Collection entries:

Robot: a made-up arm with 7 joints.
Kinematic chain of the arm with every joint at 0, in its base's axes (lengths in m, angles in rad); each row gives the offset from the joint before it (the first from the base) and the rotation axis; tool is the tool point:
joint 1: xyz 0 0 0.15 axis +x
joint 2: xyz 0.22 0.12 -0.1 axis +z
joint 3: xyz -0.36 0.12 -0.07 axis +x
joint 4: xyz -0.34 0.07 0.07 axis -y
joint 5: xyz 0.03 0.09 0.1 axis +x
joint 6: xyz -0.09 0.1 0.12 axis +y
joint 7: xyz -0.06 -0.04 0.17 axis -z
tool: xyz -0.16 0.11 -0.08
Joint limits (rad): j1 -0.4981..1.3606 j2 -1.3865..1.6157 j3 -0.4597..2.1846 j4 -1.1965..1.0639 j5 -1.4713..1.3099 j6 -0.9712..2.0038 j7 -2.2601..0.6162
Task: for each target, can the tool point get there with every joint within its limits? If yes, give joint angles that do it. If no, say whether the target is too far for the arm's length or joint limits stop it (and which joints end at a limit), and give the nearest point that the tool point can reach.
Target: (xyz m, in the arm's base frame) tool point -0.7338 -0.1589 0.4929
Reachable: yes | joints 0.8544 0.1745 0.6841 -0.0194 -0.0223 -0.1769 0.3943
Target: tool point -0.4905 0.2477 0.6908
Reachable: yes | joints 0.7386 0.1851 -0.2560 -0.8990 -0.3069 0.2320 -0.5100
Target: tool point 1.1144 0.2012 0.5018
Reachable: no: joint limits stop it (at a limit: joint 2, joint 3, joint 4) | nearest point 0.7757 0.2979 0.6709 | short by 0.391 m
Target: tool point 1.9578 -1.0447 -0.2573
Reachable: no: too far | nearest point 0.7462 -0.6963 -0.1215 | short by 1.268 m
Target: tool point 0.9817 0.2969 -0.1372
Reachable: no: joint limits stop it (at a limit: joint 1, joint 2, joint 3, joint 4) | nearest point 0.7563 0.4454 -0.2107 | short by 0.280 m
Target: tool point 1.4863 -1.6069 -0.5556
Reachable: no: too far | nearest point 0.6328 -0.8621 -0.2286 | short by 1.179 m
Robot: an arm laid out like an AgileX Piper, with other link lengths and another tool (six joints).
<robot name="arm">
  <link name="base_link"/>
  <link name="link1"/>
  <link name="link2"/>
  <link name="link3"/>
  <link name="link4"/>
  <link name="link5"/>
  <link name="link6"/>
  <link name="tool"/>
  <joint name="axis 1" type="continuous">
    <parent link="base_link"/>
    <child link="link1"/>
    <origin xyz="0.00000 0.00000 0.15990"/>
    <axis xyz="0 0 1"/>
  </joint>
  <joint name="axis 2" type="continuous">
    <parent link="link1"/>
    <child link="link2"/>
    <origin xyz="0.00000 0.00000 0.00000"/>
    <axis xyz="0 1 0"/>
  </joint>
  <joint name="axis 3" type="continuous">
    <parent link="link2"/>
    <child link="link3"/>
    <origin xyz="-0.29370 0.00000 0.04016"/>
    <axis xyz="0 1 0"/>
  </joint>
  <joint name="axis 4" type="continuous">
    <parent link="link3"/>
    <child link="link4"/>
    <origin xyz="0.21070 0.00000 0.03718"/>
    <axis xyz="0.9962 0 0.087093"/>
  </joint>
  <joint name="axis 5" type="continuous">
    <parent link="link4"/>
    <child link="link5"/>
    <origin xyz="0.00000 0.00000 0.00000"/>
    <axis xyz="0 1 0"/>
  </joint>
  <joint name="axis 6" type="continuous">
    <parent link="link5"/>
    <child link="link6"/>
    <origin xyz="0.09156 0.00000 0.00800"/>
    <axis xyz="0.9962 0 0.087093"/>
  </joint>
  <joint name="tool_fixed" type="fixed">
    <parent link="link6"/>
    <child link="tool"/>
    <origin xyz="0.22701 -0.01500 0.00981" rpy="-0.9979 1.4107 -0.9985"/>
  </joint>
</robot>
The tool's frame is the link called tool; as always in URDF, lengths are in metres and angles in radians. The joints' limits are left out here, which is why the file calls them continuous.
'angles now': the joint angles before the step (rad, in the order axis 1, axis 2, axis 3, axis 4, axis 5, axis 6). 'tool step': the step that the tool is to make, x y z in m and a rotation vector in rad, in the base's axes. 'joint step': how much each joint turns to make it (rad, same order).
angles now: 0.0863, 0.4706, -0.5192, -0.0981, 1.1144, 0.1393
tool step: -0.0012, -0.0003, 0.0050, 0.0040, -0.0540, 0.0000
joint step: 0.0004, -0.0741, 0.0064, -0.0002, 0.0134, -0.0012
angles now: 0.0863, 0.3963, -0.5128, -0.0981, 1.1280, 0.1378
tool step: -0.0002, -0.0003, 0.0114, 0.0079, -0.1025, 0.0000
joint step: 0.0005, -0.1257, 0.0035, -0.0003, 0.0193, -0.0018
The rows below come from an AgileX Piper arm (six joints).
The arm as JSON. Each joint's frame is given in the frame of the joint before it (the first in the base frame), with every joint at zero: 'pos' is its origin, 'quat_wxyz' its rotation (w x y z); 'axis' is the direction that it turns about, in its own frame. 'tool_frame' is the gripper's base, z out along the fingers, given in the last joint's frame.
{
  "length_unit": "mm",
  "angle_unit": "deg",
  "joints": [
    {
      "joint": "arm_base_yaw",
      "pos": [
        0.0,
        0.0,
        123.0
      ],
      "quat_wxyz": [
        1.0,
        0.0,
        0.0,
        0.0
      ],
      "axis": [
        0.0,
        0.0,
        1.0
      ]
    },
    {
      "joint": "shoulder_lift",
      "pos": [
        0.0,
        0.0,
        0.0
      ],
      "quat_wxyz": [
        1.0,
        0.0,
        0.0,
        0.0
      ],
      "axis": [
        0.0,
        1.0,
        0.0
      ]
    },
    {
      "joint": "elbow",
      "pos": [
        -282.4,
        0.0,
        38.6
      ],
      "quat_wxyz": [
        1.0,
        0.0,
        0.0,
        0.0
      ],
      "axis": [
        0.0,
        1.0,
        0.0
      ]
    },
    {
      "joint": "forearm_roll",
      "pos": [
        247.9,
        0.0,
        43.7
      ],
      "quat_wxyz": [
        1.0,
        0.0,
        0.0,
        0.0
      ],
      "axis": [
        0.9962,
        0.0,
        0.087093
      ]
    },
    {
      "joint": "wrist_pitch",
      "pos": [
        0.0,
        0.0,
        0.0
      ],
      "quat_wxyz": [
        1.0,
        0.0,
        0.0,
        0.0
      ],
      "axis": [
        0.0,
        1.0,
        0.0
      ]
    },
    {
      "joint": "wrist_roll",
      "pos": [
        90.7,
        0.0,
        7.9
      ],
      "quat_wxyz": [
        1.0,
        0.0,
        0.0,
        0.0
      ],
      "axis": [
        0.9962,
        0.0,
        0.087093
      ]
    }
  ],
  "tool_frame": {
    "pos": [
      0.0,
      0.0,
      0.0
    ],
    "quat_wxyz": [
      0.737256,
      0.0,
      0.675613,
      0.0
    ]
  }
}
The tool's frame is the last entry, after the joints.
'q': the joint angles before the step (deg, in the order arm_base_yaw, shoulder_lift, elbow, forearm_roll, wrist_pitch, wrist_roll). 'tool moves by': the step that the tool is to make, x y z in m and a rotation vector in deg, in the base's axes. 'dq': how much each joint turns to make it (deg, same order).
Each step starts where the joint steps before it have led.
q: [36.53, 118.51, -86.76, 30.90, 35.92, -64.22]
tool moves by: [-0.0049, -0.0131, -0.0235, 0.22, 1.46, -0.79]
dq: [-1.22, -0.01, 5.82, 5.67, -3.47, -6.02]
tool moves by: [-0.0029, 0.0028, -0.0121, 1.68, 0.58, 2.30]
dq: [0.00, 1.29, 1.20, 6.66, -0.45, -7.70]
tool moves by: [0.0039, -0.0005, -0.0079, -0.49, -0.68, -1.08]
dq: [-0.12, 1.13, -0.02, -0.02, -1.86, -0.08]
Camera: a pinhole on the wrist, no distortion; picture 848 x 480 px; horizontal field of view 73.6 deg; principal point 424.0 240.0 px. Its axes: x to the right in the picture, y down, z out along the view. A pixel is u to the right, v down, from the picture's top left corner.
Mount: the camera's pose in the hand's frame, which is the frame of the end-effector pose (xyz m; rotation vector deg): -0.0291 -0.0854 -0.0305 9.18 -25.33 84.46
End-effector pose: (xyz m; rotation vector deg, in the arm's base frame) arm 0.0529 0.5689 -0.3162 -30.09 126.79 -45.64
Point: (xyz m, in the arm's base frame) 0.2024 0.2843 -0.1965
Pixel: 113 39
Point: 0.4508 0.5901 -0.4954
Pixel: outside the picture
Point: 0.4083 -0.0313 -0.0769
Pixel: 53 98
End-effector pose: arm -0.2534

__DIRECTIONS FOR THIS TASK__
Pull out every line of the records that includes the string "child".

__RESULT BELOW__
    <child link="link1"/>
    <child link="link2"/>
    <child link="link3"/>
    <child link="link4"/>
    <child link="link5"/>
    <child link="link6"/>
    <child link="tool"/>

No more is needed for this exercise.